Member of the West Virginia House of Delegates from the 8th district
- In office December 1, 2022 – June 15, 2025
- Preceded by: Everette Anderson
- Succeeded by: Bill Bell

Member of the West Virginia House of Delegates from the 6th district
- In office December 1, 2018 – December 1, 2022
- Preceded by: William Romine
- Succeeded by: Charlie Reynolds

Personal details
- Born: David L. Kelly November 8, 1956 (age 69) Parkersburg, West Virginia, U.S.
- Party: Republican
- Spouse: Jan Kelly
- Education: PhD in Divinity
- Occupation: Sheriff, county commissioner

= David Kelly (politician) =

American politician

David Kelly (Born November 8, 1956) is an American politician who served in the West Virginia House of Delegates from 2018 to 2025. Kelly is a Republican.

==Early life, education, and career==
Kelly was born in Petersburg, West Virginia to Darlene Dotson Kelly and John E. Kelly.

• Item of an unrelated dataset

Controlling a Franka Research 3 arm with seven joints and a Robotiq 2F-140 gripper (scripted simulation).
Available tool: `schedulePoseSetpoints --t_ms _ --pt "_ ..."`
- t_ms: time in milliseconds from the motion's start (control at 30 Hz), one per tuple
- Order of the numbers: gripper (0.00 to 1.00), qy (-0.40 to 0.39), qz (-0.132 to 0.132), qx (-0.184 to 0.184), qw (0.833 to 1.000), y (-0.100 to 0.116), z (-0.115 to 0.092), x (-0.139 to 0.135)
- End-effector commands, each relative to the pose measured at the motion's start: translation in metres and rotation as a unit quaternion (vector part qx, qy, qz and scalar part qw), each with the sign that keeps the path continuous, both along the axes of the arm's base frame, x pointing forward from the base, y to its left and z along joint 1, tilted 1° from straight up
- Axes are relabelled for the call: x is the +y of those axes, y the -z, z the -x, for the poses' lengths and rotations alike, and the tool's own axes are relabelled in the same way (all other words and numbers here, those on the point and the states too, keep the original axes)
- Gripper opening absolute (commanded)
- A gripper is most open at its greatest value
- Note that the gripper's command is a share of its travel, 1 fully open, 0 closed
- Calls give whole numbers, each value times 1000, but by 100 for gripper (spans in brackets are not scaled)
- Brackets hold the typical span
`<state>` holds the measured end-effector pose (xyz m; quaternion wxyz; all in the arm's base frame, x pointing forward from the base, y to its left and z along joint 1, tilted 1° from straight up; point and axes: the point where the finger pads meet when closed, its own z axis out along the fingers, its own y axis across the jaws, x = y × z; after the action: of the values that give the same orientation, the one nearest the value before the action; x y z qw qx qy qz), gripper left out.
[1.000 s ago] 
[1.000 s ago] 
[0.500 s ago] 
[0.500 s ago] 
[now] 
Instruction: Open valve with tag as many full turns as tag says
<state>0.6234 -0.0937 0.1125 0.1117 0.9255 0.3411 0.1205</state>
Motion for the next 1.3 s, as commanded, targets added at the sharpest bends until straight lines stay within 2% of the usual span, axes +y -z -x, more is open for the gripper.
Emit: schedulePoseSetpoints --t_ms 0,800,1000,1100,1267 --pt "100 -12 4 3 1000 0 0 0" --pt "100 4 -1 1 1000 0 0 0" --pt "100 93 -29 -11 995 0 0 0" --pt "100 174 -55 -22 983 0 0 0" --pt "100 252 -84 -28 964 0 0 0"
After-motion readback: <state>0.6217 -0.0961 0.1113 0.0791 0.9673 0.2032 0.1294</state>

He has a PhD in divinity. Kelly served 20 years in law enforcement, including two terms as a sheriff. He also served as the Tyler County commissioner before running to be a delegate.

==Elections==
===2018===
In his primary, Kelly defeated fellow Republican Alex King with 53.05% of the vote to earn the nomination.

Kelly defeated Democrat T. Chris Combs and Independent J. Scott Beaver with 67.05% of the vote in the general election.

===2020===
In his second primary election, Kelly ran unopposed.

Kelly defeated Democrat Cindy Welch with 72.70% of the vote to win reelection in the general election.

==Tenure==
===Committee assignments===
- Select Committee on Prevention and Treatment of Substance Abuse (Chair)
- Agriculture and Natural Resources
- Judiciary
- Veterans Affairs and Homeland Security

Kelly is the Assistant Majority Whip in the Republican-controlled House of Delegates.

Kelly has a 77% lifetime rating from the American Conservative Union. He also has a B− rating from the West Virginia Citizens Defense League, a gun rights organization, as of 2020. Kelly had a 16% rating from the West Virginia chapter of the Sierra Club as of 2020.

In June 2025, Kelly left the House to become the Commissioner of the Division of Corrections and Rehabilitation.

==Personal life==
Kelly is married to Jan Kelly and has four children. He is a Protestant.